Manufacturing AUTOMATION

Ford Canada CEO says company not wavering from $700M investment in Ontario

February 16, 2017
By Aleksandra Sagan The Canadian Press

Feb. 16, 2017 – Ford’s commitment to investing in its Ontario facilities has not wavered since the election of U.S. President Donald Trump, the head of the automaker’s Canadian operations said Thursday.

“We’re very committed to our manufacturing footprint here in Canada,” Mark Buzzell said in an interview during a media day at the Canadian International AutoShow.

Ford promised last fall it would inject $700 million into its Canadian operations as part of a labour deal reached with Unifor, which represents about 6,700 workers at the company’s facilities in Ontario.

That money will go towards Ford’s engine plants in Windsor, Ont., and its assembly plant in Oakville, Ont., said Buzzell, who took over as Ford Canada’s president and CEO last month.

“We’ve got a really good globally competitive situation for us here in Oakville,” Buzzell said, adding that the vehicles it produces there — the Ford Edge, Ford Flex, Lincoln MKX and Lincoln MKT — are exported to more than 100 countries.


In total, the so-called Detroit Big Three automakers committed about $1.5 billion in investments to their Canadian operations after weeks of collective bargaining with Unifor.

Since Trump became president promoting protectionist policies, questions have arisen over whether the automakers remain committed to those investments.

Last month, prior to Trump’s inauguration, Ford scrapped plans to build a US$1.6 billion auto plant in Mexico and shifted investment to the U.S. The company said market forces led to the decision.

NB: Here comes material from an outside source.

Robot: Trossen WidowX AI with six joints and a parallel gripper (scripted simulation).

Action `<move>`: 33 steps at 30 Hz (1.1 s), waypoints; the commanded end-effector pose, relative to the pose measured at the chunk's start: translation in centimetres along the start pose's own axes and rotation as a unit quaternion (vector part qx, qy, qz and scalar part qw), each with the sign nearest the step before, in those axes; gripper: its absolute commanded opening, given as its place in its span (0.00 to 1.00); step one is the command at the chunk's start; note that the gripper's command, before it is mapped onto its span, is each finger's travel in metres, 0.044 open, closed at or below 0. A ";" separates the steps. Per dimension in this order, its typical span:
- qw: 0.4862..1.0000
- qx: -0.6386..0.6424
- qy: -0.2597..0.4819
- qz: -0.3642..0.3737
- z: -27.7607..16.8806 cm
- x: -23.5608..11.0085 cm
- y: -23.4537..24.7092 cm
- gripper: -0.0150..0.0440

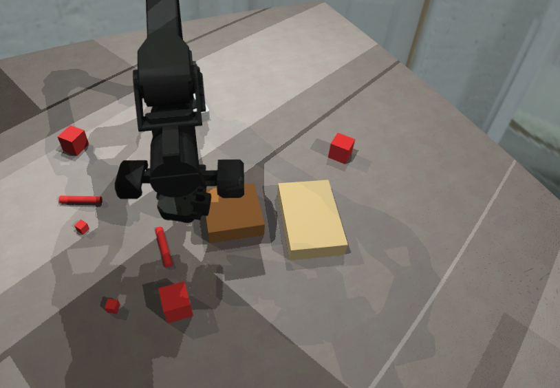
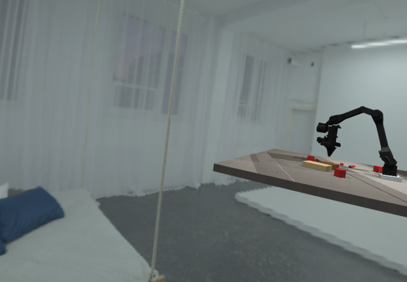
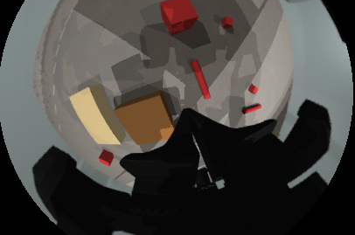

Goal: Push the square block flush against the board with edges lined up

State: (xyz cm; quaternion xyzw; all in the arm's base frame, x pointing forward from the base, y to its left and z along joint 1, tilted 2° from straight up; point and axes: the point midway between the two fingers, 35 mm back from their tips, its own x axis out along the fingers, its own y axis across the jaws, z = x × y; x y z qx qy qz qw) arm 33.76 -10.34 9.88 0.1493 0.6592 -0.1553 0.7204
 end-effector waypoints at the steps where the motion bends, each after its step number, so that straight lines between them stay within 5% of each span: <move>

Trump has also kick-started efforts to renegotiate the North American Free Trade Agreement, spoke of the need to implement border tariffs and withdrawn U.S. participation in the Trans-Pacific Partnership.

Buzzell said it’s difficult to speculate on how such policies could affect the auto sector, but added that Ford is a big proponent of free trade and believes NAFTA has served it well. He said Ford wants to see trade agreements that are fair, provide an even playing field and prevent currency manipulation.